Ничего не понимая, я развернул протянутый мне лист. В углу было напечатано: "Районному уполномоченному..." Ниже шел текст: "Считаю своим гражданским долгом довести до Вашего сведения, что в нашем районе мною обнаружены факты вражеской контрреволюционной пропаганды..." Дальше шла моя фамилия и прочие данные обо мне, сообщалось, что рукопись у меня изъята, что в настоящее время она находится у нижеподписавшегося и может быть представлена, куда следует, в любой момент, а в качестве примера ее вредительской направленности цитировалось то самое место, которое я уже приводил здесь, включая и слова Пушкина. Внизу стояла полная подпись автора докладной.
- Прочел? Чувствуешь, чем пахнет? - расставив локти и навалившись грудью на стол, продолжал он нарочито прямо, не отрываясь, смотреть мне в глаза.- Я тебе скажу... Не столько тебя... Мальчишку твоего и жену твою жалко - им-то за что страдать?.. Ну, так вот... Мои условия следующие: рукописи этой нет и никогда не было, место ей в печке, куда я сам ее и засуну в ближайшие же дни, а конверт этот я на всякий случай еще подержу черт тебя знает, что ты еще выкинешь... Когда отлежишься, придешь в себя, поймешь, что я прав,- как говорится, милости прошу к нашему шалашу, я с тобой ссориться не намерен... Тем более из-за такой чепухи...
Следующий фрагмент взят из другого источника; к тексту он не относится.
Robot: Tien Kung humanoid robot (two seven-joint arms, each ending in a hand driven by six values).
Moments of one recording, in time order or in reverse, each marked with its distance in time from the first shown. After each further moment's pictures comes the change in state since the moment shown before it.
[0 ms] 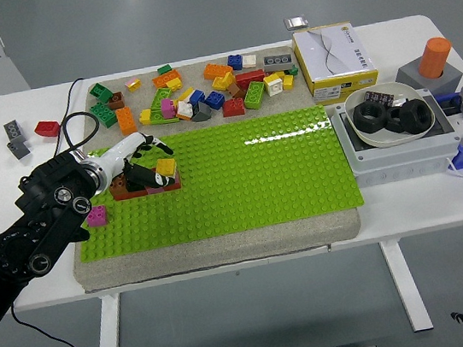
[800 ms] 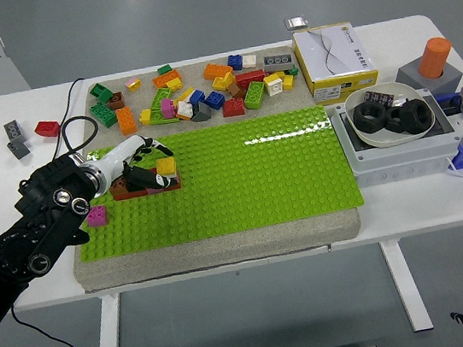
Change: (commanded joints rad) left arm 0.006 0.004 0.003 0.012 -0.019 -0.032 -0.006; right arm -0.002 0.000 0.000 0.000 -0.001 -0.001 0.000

Комната, он, окно - все закачалось, поплыло у меня перед глазами: сказал я что-нибудь или нет - не помню, и не помню, как я очутился у портупеи, висевшей на стене... Помню только, что кобура никак не поддавалась, не расстегивалась, пальцы мои дрожали - в ту же секунду чудовищной силы удар чуть не перешиб мне руку у запястья...
- Не балуй, дурень. С пистолетом, сам знаешь, шутки плохи...миролюбиво, даже добродушно проворчал он, оттаскивая меня от стены к дивану: он был на целую голову выше и намного крупнее меня. Потом он расстегнул кобуру, вытащил из пистолета обойму и положил ее себе в карман. Уже одевшись, в дверях, он еще раз повернулся ко мне:
- Будь здоров... И поберегись: с ума сойдешь - на меня не рассчитывай, это не по моей части... Предупреждаю: конверт я сегодня же сдам на хранение своему фельдшеру. Так что, если опять за пистолет схватишься, учти...
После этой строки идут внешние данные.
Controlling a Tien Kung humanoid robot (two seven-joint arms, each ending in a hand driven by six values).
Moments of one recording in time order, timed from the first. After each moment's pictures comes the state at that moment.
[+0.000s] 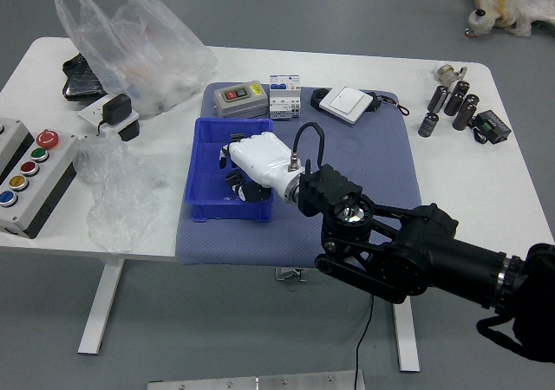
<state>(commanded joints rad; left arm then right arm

Потом... Что было потом? Помню белое, без кровинки лицо жены, сидящей на диване, ее руки, зажатые в коленях, губы, почти беззвучно повторявшие одно и то же: "как же так... как же так... так же не может быть...", помню тиканье ходиков в простенке у двери... Помню острый, захватывающий дух холод улицы, по которой я бежал, темноту, сугробы, тоненький серп луны над головой, помню дерматиновую обивку на двери барака, где жил доктор, торчащую из нее паклю, ожог на пальцах - я схватился за дверную ручку голой рукой, клубы кислого пара из коммунальной кухни в конце коридора, фигуру доктора в дверях его комнаты, его быстрый взгляд по сторонам - не видят ли соседи... Помню, что я что-то лепетал, просил его, умолял, клялся, в конце концов повалился ему в ноги - помню колени в галифе, за которые я хватался, помню его домашние тапочки без задников... Все было тщетно. Через неделю мы с женой узнали, что он взял отпуск и уехал в Россию. Из отпуска он не вернулся, и больше я его никогда не видел.
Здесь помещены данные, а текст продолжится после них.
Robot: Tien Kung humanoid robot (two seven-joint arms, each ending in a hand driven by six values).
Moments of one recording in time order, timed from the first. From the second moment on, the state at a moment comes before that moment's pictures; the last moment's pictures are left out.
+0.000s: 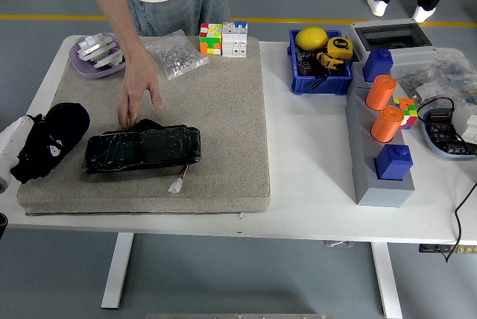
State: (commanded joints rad) left arm -0.21 0.30 -1.53 -0.91 1.99 0.12 -0.25; right arm -0.04 -0.14 1.41 0.18 -0.20 -0.16 -0.03
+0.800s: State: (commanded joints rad) left arm -0.17 0.31 -1.59 -0.99 1.96 0.03 -0.24; right arm -0.04 -0.15 1.44 0.18 -0.24 -0.16 -0.03
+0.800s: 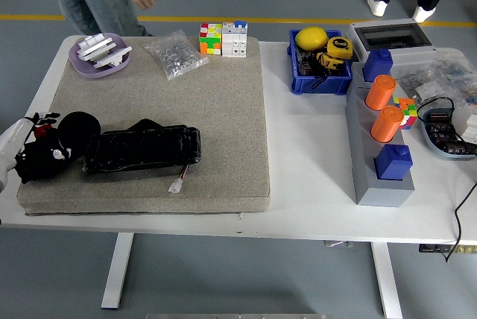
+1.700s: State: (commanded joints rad) left arm -0.11 0.24 -1.54 -1.20 1.21 -0.08 -0.33; right arm -0.06 -0.14 1.39 0.18 -0.20 -0.18 -0.04
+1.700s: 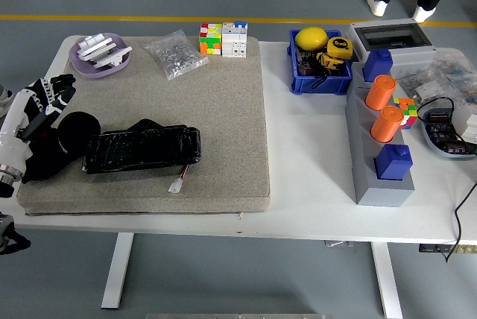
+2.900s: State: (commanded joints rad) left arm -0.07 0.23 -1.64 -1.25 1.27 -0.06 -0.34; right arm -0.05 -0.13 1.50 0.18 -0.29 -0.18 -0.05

Нельзя сказать, чтобы я так сразу и сдался: нет, по-своему я боролся до конца, мне не в чем себя упрекнуть, я сделал все, что мог... Мне стоило огромного труда восстановить рукопись заново,- легко себе представить состояние, в котором я тогда находился,- но я это сделал и после перепечатки сразу же послал ее в один из сибирских журналов. Спустя несколько месяцев мне пришел отказ, а в какой-нибудь другой журнал я ее послать уже просто не успел: весной следующего года моя книга вышла в свет под фамилией доктора, под которой она и живет в литературе до сих пор. Успех она имела большой. Многие еще и сейчас помнят ее, и даже новое поколение, как я имел уже случай не раз убедиться, читает ее и читает, надо сказать, не без интереса.